Elément d’un biotope, l’arbre ne doit toutefois pas être envisagé d’un point de vue unique. «L’arbre seul est triste, malheureux, stressé, constate la paysagiste concepteur. Il a besoin d’un environnement végétal avec lequel interagir, d’un sol qui lui permet de trouver des nutriments, d’absorber l’eau... Pour moi, aujourd’hui, un arbre en ville doit être abordé comme un îlot, au sein duquel il partagerait l’espace avec d’autres espèces.» L’idée: implanter de tels îlots en ville chaque fois que cela est possible, afin de permettre à l’arbre de mieux se développer, de mieux vivre, bref de mieux s’épanouir. La contrainte urbaine peut même y aider: «On a une chance formidable en ville: la diversité des constructions, des orientations, des altitudes, permet d’envisager de multiples combinaisons. Demain, par exemple, un jardin orienté au nord aura sans doute plus de chances de s’épanouir qu’un jardin orienté au sud, qui souffrira plus facilement de sécheresse. A nous d’adapter nos pratiques.» 

L’arbre et ses mille vertus
L’avenir de nos villes sera donc végétal, ou ne sera pas. D’autant que les bienfaits d’un retour des arbres sont aujourd’hui unanimement salués. En absorbant le dioxyde de carbone et les autres polluants atmosphériques, ils contribuent à l’amélioration de la qualité de l’air. Les effets conjugués de l’ombre et de l’évapotranspiration permettent de lutter contre les îlots de chaleur. Refuges et source de nourriture pour la faune, les arbres participent à la préservation de la biodiversité. Certaines études démontrent même une capacité à lutter contre la pollution sonore et à freiner les couloirs venteux créés par les immeubles. Enfin, un environnement végétalisé contribue au bien-être mental et physique des citadins. En réinstallant l’arbre au cœur de nos villes, nous pourrions donc contribuer à rapprocher les habitants de leur environnement. C’est en tout cas la conviction de Florence Robert: «Je trouve que la présence de l’arbre permet de rappeler aux citadins le passage du temps. On est aujourd’hui de plus en plus déconnectés du vivant, et on ne peut pas respecter quelque chose dont on est déconnecté. Quand vous avez un arbre sur le trajet vers votre travail et que vous le voyez fleurir, quand vous sentez les odeurs du printemps, quand vous contemplez les couleurs de l’automne, cela vous reconnecte à la nature, même dans un espace par ailleurs totalement anthropisé.» 

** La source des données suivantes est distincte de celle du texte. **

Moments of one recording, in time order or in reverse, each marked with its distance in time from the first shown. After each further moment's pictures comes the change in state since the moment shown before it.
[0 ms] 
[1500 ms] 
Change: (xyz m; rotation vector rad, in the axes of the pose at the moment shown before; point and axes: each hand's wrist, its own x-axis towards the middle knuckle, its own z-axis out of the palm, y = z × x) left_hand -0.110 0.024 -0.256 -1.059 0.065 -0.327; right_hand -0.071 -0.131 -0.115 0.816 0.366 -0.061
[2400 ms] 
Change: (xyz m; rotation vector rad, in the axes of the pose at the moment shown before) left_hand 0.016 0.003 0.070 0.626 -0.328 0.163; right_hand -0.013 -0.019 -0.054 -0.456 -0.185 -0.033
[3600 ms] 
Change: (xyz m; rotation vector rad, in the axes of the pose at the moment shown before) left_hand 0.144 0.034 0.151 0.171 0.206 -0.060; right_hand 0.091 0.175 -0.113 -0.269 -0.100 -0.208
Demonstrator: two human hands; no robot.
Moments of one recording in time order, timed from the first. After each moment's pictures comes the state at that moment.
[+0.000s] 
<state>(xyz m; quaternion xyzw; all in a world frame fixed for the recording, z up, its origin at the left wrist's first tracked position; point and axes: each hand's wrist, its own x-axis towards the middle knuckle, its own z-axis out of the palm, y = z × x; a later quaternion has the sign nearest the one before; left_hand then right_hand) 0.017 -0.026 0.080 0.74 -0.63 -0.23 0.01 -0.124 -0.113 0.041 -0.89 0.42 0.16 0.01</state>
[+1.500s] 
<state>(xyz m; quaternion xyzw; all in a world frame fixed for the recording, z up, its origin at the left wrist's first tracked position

Des plans adaptés aux arbres 

Pour Florence Robert, les plans fournis par les géomètres-experts peuvent apporter deux ou trois informations complémentaires: «Ce qui serait particulièrement intéressant pour nous, ce serait de disposer d’une altimétrie plus précise au niveau du pied des arbres, car c’est ce qui nous intéresse au premier chef. Il est important pour nous de préserver une surface autour de l’arbre qui soit stable en matière de nivellement. Il serait aussi extrêmement intéressant de disposer de la circonférence du tronc. La plupart du temps, sur les plans dont nous disposons, l’arbre est représenté de la même manière, quelle que soit sa forme et sa circonférence. Je comprends bien que c’est du travail en plus, mais ce serait réellement une aide précieuse pour nous, et peut-être un élément d’information qui pourrait intéresser les collectivités.»